Records contained in a dataset:
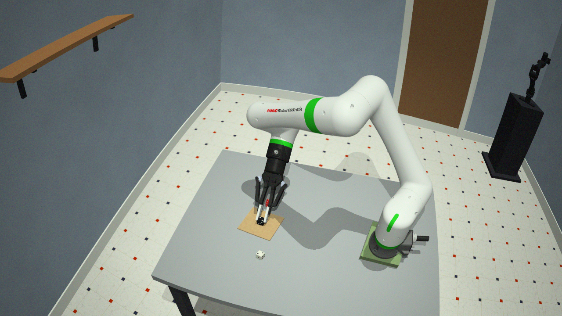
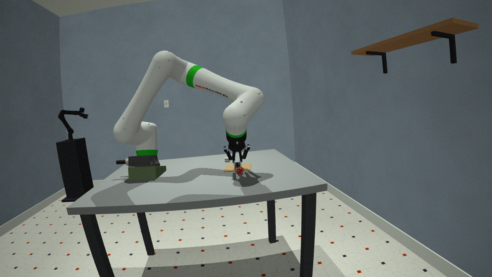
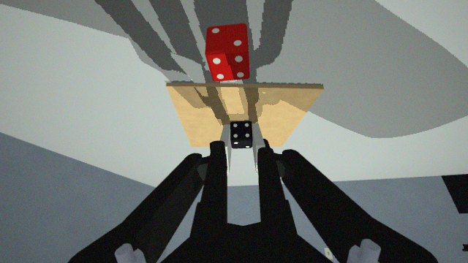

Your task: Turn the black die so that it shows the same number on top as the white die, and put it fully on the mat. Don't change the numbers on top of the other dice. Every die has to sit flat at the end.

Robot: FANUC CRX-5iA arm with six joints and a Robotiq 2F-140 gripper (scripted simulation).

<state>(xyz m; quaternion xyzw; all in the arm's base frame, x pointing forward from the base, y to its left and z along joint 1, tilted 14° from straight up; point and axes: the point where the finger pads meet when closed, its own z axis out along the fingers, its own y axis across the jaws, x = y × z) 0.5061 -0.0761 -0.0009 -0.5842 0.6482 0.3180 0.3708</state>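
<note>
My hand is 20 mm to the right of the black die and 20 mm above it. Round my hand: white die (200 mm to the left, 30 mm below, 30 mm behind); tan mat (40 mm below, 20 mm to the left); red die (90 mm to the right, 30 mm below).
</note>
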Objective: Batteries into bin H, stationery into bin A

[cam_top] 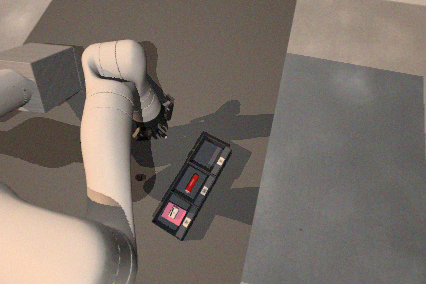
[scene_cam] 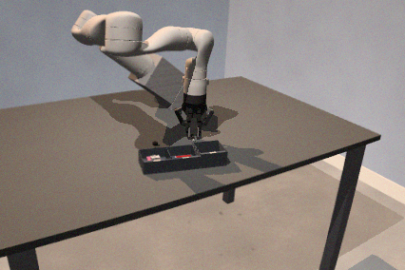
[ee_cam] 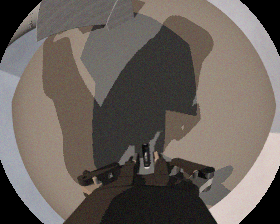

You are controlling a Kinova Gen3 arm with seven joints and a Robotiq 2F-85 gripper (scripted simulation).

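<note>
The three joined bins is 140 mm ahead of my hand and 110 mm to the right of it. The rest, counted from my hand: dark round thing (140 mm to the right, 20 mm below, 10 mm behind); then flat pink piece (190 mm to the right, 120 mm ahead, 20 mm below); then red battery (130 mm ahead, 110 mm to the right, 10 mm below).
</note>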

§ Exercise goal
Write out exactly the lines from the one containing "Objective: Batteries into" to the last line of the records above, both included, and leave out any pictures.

§ Expected output
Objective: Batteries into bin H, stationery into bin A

[cam_top] 
[scene_cam] 
[ee_cam] 

You are controlling a Kinova Gen3 arm with seven joints and a Robotiq 2F-85 gripper (scripted simulation).

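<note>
The three joined bins is 140 mm ahead of my hand and 110 mm to the right of it. The rest, counted from my hand: dark round thing (140 mm to the right, 20 mm below, 10 mm behind); then flat pink piece (190 mm to the right, 120 mm ahead, 20 mm below); then red battery (130 mm ahead, 110 mm to the right, 10 mm below).
</note>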

That finishes the exercise, with nothing more to add.